— DIRECTIONS —
Listed below are entries; give the number of lines among them that include "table", and only that number.

— EXERCISE MATERIALS —
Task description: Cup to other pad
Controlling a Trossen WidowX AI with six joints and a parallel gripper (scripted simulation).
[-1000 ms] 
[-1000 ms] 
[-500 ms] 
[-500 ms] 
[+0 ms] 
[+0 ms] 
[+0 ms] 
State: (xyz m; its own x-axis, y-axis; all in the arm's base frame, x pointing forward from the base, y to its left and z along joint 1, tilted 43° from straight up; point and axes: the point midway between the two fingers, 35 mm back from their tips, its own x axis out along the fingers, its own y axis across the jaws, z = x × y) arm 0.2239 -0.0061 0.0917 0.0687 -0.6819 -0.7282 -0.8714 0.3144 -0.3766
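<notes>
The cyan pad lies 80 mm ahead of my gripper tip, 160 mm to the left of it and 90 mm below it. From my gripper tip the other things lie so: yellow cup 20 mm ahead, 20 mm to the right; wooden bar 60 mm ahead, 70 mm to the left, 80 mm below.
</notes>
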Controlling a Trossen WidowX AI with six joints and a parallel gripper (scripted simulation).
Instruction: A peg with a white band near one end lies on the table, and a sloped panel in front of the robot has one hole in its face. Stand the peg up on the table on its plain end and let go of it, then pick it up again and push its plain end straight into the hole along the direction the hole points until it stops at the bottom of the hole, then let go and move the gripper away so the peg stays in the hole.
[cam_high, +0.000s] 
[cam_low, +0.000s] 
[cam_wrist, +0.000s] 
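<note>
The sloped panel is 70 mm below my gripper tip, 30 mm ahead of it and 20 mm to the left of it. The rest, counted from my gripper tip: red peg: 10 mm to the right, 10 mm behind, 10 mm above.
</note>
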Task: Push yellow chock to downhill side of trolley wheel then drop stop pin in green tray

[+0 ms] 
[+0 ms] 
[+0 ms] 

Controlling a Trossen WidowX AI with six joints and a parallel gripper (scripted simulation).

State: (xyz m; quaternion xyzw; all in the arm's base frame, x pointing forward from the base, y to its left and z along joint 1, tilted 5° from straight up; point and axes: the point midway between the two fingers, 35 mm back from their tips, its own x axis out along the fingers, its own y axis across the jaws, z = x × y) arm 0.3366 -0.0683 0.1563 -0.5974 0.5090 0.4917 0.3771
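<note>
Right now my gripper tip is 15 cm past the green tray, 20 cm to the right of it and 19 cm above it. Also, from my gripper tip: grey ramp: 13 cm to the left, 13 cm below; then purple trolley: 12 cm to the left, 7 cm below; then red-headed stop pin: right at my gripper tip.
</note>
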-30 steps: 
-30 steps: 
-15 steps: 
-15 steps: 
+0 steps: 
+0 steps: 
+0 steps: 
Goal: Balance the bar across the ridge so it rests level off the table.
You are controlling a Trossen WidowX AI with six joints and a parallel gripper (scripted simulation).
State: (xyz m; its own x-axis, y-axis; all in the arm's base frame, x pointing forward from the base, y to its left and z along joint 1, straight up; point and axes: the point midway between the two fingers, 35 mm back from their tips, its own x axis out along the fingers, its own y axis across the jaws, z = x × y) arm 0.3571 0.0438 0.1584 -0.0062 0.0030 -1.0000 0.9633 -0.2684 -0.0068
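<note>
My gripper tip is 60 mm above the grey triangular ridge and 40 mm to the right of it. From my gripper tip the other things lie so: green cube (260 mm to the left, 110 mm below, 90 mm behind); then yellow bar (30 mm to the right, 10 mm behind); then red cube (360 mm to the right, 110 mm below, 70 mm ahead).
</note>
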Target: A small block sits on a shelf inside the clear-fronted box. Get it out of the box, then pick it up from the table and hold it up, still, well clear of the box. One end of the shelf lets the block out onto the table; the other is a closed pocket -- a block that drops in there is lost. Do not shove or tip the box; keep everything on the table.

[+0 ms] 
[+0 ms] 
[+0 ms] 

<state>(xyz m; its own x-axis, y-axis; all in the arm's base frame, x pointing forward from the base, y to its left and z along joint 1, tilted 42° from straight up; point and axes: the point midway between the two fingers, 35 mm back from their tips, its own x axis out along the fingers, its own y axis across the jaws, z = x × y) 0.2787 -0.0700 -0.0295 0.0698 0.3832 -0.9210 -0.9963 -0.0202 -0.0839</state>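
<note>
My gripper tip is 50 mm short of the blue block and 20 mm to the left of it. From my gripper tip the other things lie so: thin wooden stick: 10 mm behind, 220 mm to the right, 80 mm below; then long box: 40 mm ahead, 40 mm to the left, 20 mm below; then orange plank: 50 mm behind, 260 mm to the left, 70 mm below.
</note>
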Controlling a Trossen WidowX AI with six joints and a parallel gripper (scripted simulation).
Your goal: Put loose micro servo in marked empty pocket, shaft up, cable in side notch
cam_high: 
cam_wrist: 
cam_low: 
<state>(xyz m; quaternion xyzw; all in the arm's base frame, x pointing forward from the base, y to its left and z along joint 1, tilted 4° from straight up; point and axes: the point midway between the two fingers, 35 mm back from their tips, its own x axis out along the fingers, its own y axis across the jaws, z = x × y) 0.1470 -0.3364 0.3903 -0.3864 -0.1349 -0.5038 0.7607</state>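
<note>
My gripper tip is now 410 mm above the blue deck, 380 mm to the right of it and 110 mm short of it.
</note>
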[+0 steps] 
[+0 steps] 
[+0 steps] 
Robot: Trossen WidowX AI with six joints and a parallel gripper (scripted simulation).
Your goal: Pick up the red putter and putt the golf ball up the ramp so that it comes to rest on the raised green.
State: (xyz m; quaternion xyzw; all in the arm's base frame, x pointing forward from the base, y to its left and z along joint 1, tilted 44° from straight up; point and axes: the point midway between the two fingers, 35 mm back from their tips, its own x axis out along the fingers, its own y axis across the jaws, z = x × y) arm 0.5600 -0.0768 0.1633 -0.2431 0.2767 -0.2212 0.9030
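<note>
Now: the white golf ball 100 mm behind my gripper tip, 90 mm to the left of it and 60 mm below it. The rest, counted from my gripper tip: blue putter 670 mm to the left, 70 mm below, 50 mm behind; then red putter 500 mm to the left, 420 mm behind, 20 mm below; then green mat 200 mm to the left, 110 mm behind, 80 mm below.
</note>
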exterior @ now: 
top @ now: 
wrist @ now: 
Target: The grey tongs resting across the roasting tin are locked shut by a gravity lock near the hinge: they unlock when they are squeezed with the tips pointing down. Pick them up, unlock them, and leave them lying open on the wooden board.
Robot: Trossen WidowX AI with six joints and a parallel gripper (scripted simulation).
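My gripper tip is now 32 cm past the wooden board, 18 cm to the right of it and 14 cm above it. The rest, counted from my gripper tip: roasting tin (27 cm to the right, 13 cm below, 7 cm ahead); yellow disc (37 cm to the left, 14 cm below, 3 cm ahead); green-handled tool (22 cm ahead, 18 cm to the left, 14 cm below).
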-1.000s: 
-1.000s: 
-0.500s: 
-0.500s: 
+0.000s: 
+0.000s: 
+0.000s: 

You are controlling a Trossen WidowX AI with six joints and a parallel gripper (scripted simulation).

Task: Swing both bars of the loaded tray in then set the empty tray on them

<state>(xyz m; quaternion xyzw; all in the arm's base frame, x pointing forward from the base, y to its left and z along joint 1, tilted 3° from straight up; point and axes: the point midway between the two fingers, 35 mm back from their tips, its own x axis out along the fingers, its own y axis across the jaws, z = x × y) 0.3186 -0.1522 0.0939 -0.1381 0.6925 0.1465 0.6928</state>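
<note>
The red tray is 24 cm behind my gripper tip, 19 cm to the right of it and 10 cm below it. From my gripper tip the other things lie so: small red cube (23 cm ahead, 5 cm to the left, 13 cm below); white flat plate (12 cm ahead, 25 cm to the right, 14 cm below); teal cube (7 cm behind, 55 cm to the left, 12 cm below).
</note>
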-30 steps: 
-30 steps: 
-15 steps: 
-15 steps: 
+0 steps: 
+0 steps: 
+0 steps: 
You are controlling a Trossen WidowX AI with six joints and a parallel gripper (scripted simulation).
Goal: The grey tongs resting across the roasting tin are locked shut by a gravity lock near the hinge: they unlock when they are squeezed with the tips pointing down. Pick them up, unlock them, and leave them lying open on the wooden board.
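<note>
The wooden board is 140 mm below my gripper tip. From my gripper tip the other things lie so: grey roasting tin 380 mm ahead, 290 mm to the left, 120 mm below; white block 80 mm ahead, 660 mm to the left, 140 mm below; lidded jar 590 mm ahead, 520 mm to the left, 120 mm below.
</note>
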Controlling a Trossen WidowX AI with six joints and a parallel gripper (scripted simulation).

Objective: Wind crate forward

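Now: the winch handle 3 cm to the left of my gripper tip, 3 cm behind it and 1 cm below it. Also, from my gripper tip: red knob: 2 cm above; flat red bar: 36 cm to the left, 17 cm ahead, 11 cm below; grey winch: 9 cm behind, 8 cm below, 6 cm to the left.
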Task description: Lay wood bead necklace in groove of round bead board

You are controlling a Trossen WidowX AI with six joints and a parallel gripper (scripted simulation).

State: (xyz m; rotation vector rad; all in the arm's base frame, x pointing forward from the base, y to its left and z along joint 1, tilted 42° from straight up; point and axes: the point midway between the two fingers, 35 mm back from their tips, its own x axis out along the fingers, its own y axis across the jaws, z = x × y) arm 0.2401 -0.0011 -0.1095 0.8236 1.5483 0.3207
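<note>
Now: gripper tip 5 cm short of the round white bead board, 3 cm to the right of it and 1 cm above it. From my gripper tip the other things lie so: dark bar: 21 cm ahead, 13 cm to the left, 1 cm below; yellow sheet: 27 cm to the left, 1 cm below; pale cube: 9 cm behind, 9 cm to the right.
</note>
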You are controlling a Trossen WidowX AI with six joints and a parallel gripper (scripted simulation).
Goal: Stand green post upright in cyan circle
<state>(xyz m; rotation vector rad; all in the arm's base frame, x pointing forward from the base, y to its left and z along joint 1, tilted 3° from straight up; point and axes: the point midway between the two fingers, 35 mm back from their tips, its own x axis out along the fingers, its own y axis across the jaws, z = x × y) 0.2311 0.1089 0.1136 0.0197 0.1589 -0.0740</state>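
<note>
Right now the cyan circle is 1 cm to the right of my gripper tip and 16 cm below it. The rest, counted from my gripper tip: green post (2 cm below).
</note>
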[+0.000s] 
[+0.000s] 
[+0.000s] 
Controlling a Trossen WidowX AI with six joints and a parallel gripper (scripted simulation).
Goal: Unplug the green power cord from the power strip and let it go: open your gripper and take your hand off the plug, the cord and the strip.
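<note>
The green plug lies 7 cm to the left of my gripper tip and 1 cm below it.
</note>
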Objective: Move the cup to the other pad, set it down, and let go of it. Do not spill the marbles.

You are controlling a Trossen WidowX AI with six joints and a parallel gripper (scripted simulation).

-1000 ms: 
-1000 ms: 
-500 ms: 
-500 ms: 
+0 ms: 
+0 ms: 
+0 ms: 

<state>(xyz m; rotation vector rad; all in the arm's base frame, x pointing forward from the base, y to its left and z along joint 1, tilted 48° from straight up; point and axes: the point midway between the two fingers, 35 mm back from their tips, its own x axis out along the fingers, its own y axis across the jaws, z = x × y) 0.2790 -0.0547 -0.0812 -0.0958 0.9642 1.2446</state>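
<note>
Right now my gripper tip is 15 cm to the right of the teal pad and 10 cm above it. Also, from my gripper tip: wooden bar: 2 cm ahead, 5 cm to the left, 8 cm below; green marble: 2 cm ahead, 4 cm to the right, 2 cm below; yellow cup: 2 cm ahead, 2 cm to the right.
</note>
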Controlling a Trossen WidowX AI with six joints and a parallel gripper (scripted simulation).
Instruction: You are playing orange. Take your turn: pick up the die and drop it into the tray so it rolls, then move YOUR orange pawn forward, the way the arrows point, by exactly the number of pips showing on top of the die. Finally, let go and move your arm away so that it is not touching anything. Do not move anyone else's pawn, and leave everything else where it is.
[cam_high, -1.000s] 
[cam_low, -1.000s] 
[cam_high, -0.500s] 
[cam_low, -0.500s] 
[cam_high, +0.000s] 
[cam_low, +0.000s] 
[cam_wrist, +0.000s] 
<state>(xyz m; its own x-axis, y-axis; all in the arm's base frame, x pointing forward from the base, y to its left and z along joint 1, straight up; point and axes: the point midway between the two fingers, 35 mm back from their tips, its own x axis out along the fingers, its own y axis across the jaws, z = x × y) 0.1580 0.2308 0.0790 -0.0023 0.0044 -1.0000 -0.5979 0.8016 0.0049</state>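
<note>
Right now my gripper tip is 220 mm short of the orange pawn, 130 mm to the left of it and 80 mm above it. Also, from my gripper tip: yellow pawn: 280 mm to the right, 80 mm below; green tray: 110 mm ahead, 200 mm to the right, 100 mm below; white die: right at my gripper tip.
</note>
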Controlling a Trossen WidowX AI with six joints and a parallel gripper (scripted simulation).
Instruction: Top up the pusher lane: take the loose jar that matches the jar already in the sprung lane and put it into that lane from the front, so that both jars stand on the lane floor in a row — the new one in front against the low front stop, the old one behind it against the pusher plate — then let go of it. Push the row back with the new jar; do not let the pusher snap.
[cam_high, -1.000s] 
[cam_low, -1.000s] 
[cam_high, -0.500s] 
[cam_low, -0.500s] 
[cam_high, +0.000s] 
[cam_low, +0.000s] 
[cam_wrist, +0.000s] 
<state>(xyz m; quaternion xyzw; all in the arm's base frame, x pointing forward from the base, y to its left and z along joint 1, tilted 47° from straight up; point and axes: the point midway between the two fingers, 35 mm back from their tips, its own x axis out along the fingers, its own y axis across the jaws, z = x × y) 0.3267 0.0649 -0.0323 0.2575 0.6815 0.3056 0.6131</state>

— RESULT —
3